• _Supplied records_

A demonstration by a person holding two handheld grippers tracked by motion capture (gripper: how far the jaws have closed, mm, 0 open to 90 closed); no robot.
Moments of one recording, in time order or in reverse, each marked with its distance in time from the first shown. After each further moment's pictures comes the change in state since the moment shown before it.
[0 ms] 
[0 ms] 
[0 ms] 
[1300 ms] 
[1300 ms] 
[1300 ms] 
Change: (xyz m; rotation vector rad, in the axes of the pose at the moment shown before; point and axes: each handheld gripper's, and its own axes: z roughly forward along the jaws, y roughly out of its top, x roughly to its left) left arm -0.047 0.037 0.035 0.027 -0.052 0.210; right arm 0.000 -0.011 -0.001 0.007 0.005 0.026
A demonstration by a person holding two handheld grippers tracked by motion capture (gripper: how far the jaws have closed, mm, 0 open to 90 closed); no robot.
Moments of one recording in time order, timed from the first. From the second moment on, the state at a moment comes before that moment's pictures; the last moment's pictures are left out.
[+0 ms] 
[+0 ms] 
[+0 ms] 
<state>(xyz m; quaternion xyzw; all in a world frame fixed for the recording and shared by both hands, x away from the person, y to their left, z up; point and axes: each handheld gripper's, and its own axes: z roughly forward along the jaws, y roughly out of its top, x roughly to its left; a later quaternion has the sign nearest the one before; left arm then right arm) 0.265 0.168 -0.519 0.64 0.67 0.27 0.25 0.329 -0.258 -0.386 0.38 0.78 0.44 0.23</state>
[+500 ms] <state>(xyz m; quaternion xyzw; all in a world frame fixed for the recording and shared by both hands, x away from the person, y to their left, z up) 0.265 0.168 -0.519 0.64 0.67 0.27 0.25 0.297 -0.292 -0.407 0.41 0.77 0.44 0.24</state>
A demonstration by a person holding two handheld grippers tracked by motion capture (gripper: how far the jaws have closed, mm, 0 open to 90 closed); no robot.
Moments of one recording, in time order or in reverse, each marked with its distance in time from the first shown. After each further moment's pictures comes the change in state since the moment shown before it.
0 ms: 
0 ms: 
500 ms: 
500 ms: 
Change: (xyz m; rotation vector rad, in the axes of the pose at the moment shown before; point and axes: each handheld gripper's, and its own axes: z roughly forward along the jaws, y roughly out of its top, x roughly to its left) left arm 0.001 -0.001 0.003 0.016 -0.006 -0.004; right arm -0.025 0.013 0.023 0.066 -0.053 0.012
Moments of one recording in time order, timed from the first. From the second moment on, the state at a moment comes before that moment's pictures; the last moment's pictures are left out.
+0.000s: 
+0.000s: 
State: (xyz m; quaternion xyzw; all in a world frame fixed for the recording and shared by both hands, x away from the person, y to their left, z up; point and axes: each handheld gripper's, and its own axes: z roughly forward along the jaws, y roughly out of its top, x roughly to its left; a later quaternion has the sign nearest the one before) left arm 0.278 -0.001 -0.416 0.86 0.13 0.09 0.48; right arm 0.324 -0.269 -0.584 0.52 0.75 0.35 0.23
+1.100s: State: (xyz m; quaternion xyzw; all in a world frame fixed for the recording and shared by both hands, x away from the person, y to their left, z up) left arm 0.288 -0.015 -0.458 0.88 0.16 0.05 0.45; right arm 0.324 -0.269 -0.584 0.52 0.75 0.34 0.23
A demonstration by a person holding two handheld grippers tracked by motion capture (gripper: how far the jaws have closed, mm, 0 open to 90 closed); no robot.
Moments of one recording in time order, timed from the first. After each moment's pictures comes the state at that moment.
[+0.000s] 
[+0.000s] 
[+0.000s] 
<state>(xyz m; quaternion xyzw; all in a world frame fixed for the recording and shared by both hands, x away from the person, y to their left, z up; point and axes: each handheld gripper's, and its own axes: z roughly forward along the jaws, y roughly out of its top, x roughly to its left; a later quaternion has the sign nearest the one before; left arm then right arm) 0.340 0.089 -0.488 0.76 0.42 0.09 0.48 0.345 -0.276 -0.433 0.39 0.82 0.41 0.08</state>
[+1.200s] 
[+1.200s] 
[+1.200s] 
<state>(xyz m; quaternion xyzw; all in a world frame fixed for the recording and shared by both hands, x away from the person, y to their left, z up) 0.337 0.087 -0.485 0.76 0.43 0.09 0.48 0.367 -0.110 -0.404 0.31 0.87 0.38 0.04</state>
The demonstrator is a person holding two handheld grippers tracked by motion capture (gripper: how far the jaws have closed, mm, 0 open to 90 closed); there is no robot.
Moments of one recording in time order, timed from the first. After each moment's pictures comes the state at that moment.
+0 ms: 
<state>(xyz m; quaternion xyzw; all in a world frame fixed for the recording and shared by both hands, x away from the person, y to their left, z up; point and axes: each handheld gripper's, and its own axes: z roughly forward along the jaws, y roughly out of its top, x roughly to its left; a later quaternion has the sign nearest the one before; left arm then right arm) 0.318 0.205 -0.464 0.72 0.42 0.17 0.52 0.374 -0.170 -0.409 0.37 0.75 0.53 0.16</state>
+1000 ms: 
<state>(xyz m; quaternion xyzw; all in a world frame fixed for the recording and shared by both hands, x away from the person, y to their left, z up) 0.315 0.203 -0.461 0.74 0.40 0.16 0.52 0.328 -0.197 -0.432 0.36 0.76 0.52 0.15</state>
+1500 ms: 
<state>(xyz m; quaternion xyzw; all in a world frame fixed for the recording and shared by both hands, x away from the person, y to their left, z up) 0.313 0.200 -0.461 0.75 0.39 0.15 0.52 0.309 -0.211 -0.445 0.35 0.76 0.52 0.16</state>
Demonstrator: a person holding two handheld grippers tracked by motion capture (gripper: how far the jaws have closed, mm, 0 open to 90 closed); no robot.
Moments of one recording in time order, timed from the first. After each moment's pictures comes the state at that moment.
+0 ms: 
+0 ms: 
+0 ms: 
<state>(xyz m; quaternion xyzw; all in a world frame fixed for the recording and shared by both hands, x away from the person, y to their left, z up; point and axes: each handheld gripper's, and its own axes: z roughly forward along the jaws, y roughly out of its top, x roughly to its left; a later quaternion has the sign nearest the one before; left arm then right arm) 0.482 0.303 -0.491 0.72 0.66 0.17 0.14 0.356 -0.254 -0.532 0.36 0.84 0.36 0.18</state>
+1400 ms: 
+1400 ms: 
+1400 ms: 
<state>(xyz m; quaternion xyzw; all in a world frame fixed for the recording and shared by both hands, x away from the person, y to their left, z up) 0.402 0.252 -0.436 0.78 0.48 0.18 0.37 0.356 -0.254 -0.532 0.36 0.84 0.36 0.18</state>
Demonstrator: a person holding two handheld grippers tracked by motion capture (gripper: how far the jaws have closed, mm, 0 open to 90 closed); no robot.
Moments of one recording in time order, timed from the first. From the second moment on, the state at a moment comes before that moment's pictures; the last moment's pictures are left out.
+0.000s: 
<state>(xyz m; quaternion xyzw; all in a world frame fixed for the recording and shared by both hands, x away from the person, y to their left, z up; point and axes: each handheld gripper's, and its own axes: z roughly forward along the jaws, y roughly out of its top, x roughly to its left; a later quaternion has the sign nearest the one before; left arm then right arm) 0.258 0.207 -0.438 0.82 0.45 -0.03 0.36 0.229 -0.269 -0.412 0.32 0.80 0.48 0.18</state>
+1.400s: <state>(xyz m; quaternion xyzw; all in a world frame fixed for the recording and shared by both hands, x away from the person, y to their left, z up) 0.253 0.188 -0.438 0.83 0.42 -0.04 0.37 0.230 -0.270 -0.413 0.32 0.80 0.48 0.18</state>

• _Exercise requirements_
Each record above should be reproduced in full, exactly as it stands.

• _Response to this task_
A demonstration by a person holding two handheld grippers tracked by motion capture (gripper: how far the jaws have closed, mm, 0 open to 90 closed); no robot.
Moments of one recording, in time order or in reverse, each marked with its distance in time from the first shown. After each further moment's pictures comes the change in state since the moment shown before it.
[0 ms] 
[0 ms] 
[0 ms] 
[1300 ms] 
[1300 ms] 
[1300 ms] 
Change: (xyz m; rotation vector rad, in the axes of the pose at the moment shown before; point and axes: each handheld gripper's, and its own axes: z roughly forward along the jaws, y roughly out of its top, x roughly to its left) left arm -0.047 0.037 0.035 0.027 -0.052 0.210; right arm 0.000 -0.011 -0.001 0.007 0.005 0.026
A demonstration by a person holding two handheld grippers tracked by motion capture (gripper: how far the jaws have closed, mm, 0 open to 90 closed); no robot.
Moments of one recording in time order, timed from the first. From the second moment on, the state at a moment comes before that moment's pictures; the last moment's pictures are left out.
[+0 ms] 
[+0 ms] 
[+0 ms] 
<state>(xyz m; quaternion xyzw; all in a world frame fixed for the recording and shared by both hands, x away from the person, y to their left, z up; point and axes: each handheld gripper's, and its own axes: z roughly forward along the jaws, y roughly out of its top, x roughly to its left; a later quaternion has the sign nearest the one before; left arm then right arm) 0.265 0.168 -0.519 0.64 0.67 0.27 0.25 0.329 -0.258 -0.386 0.38 0.78 0.44 0.23</state>
[+500 ms] <state>(xyz m; quaternion xyzw; all in a world frame fixed for the recording and shared by both hands, x away from the person, y to their left, z up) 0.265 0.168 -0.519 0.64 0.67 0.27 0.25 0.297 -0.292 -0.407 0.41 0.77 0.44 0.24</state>
A demonstration by a person holding two handheld grippers tracked by motion capture (gripper: how far the jaws have closed, mm, 0 open to 90 closed); no robot.
Moments of one recording, in time order or in reverse, each marked with its distance in time from the first shown. After each further moment's pictures comes the change in state since the moment shown before it.
0 ms: 
0 ms: 
500 ms: 
500 ms: 
Change: (xyz m; rotation vector rad, in the axes of the pose at the moment shown before; point and axes: each handheld gripper's, and its own axes: z roughly forward along the jaws, y roughly out of its top, x roughly to its left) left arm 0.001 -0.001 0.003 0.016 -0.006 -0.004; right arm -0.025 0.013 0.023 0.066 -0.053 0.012
Moments of one recording in time order, timed from the first. From the second moment on, the state at a moment comes before that moment's pictures; the last moment's pictures are left out.
+0.000s: 
+0.000s: 
State: (xyz m; quaternion xyzw; all in a world frame fixed for the recording and shared by both hands, x away from the person, y to their left, z up; point and axes: each handheld gripper's, and its own axes: z roughly forward along the jaws, y roughly out of its top, x roughly to its left; a later quaternion has the sign nearest the one before) left arm 0.278 -0.001 -0.416 0.86 0.13 0.09 0.48; right arm 0.324 -0.269 -0.584 0.52 0.75 0.35 0.23
+1.100s: State: (xyz m; quaternion xyzw; all in a world frame fixed for the recording and shared by both hands, x away from the person, y to their left, z up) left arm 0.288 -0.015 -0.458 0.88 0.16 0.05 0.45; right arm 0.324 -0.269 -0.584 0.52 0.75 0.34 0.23
A demonstration by a person holding two handheld grippers tracked by motion capture (gripper: how far the jaws have closed, mm, 0 open to 90 closed); no robot.
Moments of one recording in time order, timed from the first. After each moment's pictures comes the state at that moment.
[+0.000s] 
[+0.000s] 
[+0.000s] 
<state>(xyz m; quaternion xyzw; all in a world frame fixed for the recording and shared by both hands, x away from the person, y to their left, z up; point and axes: each handheld gripper's, and its own axes: z roughly forward along the jaws, y roughly out of its top, x roughly to its left; a later quaternion has the sign nearest the one before; left arm then right arm) 0.340 0.089 -0.488 0.76 0.42 0.09 0.48 0.345 -0.276 -0.433 0.39 0.82 0.41 0.08</state>
[+1.200s] 
[+1.200s] 
[+1.200s] 
<state>(xyz m; quaternion xyzw; all in a world frame fixed for the recording and shared by both hands, x away from the person, y to their left, z up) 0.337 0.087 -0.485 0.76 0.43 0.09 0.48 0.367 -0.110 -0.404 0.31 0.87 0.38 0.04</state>
The demonstrator is a person holding two handheld grippers tracked by motion capture (gripper: how far the jaws have closed, mm, 0 open to 90 closed); there is no robot.
Moments of one recording in time order, timed from the first. After each moment's pictures comes the state at that moment.
+0 ms: 
<state>(xyz m; quaternion xyzw; all in a world frame fixed for the recording and shared by both hands, x away from the person, y to their left, z up; point and axes: each handheld gripper's, and its own axes: z roughly forward along the jaws, y roughly out of its top, x roughly to its left; a later quaternion has the sign nearest the one before; left arm then right arm) 0.318 0.205 -0.464 0.72 0.42 0.17 0.52 0.374 -0.170 -0.409 0.37 0.75 0.53 0.16</state>
+1000 ms: 
<state>(xyz m; quaternion xyzw; all in a world frame fixed for the recording and shared by both hands, x away from the person, y to their left, z up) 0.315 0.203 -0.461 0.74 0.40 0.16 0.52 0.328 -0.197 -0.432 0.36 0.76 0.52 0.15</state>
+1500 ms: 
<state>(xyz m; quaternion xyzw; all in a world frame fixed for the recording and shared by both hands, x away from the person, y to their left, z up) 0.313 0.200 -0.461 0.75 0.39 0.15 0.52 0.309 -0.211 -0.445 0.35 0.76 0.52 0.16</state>
Demonstrator: a person holding two handheld grippers tracked by motion capture (gripper: how far the jaws have closed, mm, 0 open to 90 closed); no robot.
Moments of one recording in time order, timed from the first. After each moment's pictures comes the state at that moment.
+0 ms: 
+0 ms: 
+0 ms: 
<state>(xyz m; quaternion xyzw; all in a world frame fixed for the recording and shared by both hands, x away from the person, y to their left, z up; point and axes: each handheld gripper's, and its own axes: z roughly forward along the jaws, y roughly out of its top, x roughly to its left; a later quaternion has the sign nearest the one before; left arm then right arm) 0.482 0.303 -0.491 0.72 0.66 0.17 0.14 0.356 -0.254 -0.532 0.36 0.84 0.36 0.18</state>
+1400 ms: 
+1400 ms: 
+1400 ms: 
<state>(xyz m; quaternion xyzw; all in a world frame fixed for the recording and shared by both hands, x away from the person, y to their left, z up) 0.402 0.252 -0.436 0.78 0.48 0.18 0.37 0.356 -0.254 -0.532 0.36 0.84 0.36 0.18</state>
Demonstrator: a person holding two handheld grippers tracked by motion capture (gripper: how far the jaws have closed, mm, 0 open to 90 closed); no robot.
Moments of one recording in time order, timed from the first. From the second moment on, the state at a moment comes before that moment's pictures; the last moment's pictures are left out.
+0.000s: 
<state>(xyz m; quaternion xyzw; all in a world frame fixed for the recording and shared by both hands, x away from the person, y to their left, z up; point and axes: each handheld gripper's, and its own axes: z roughly forward along the jaws, y roughly out of its top, x roughly to its left; a later quaternion has the sign nearest the one before; left arm then right arm) 0.258 0.207 -0.438 0.82 0.45 -0.03 0.36 0.229 -0.269 -0.412 0.32 0.80 0.48 0.18</state>
+1.400s: <state>(xyz m; quaternion xyzw; all in a world frame fixed for the recording and shared by both hands, x away from the person, y to their left, z up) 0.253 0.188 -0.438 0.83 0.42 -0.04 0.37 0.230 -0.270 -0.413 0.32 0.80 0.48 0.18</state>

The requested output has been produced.